I like Karp’s blog a great deal and respect his intelligence and perspective on the media marketplace but I feel this post really over simplifies the “future of Online Advertising” through the selection of these two campaigns. As isolated cases, the user experience and value (or lack thereof) are pretty evident. But these are two examples picked to support a point. What if you wanted to raise awareness of a car model, perhaps inspire conversations around the topic? Would a keyword buy do that?  I don’t think so.  Advertisers need to use the right tool for the job.  Keyword buys are great at harvesting demand but they rarely create demand.  That’s just why BMW did with a sponsored a recent content with Graffiti as part of the campaign that  launched the BMW 1 series.  This execution stimulated thousands of face to face and online conversations as a result.  Did some of those conversations prompt people to search for BMW 1 series?  You bet.

Just like text link advertising shouldn’t be dismissed with every bad execution

or

Neither should a bad ad campaign be used to throw out Madison Avenue, Online Advertising, or Entertaining Ads.

Ad creative executives will have to work harder however. It isn’t enough to make someone smile at the end of a 30 second clip it is about using tools that serve their customer base.  That toolbox is getting richer and more diverse.

Scott Karp - To understand web publishing you must use the tools

I’m a big fan of Scott Karp. Scott does a great job of tracking the shifts in the media business.

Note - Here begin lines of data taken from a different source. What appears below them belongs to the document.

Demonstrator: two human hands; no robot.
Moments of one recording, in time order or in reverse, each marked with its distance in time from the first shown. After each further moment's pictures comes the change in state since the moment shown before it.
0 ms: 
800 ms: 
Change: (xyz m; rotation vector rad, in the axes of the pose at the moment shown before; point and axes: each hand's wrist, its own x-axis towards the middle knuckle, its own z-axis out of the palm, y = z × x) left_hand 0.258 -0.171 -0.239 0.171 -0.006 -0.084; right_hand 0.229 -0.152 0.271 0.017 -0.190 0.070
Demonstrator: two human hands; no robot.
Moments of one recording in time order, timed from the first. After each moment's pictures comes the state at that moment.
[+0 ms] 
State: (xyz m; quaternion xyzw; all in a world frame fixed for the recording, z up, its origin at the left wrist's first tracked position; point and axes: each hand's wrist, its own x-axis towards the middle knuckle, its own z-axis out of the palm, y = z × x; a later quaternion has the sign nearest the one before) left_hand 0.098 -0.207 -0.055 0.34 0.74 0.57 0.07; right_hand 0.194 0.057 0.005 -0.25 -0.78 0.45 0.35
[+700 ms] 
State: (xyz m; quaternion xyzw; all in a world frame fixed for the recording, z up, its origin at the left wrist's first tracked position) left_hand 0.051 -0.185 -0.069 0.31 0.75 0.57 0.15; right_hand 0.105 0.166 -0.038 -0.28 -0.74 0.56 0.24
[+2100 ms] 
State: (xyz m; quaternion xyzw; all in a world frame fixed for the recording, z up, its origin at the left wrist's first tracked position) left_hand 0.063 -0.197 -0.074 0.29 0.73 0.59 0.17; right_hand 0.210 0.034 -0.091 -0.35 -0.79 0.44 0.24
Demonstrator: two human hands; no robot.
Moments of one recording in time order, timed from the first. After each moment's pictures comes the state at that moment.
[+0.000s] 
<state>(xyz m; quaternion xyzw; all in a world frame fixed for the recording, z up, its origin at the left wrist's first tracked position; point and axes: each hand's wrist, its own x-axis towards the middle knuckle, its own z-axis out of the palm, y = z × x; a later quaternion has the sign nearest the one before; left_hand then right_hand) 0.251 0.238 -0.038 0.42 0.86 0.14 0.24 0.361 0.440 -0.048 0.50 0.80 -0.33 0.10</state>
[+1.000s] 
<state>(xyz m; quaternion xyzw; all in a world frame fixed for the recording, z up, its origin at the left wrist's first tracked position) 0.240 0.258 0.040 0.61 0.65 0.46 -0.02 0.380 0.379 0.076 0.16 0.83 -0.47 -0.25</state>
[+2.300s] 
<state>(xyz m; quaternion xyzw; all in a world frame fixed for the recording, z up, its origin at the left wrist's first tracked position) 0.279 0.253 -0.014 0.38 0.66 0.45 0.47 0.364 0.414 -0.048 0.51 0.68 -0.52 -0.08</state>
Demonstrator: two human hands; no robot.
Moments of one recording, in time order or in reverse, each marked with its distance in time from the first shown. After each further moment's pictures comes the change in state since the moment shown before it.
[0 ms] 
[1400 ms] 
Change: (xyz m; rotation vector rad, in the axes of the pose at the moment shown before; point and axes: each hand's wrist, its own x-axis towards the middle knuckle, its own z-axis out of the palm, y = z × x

This post charts the disconnect between traditional publishing and “new media” publishing. In short, journalist using antiquated CMS tools that were built to adhere to established print publishing (or TV) workflows don’t receive any of the advantages that a guy like me with a free wordpress account would.

To borrow a well know marketing tag line - “Just do it.”

While this is extremely important for web journalists, I would say that marketers, salespeople, etc. should give it a go as well.

Why do so many big media companies seem to ignore these tools while smaller, more nimble independent authors sitting on publicly available blog platforms steal their audience and advertising dollars? Because so many of the people that sought out the tools left their organization and the need for different tools mandates a different organizational structure. Finally, if you spent millions customizing a CMS system would want to be the person that explains how 2 guys and a ~$2000 Movable Type or WordPress support contract is doing a better job at attracting an audience and the search engines that deliver that audience?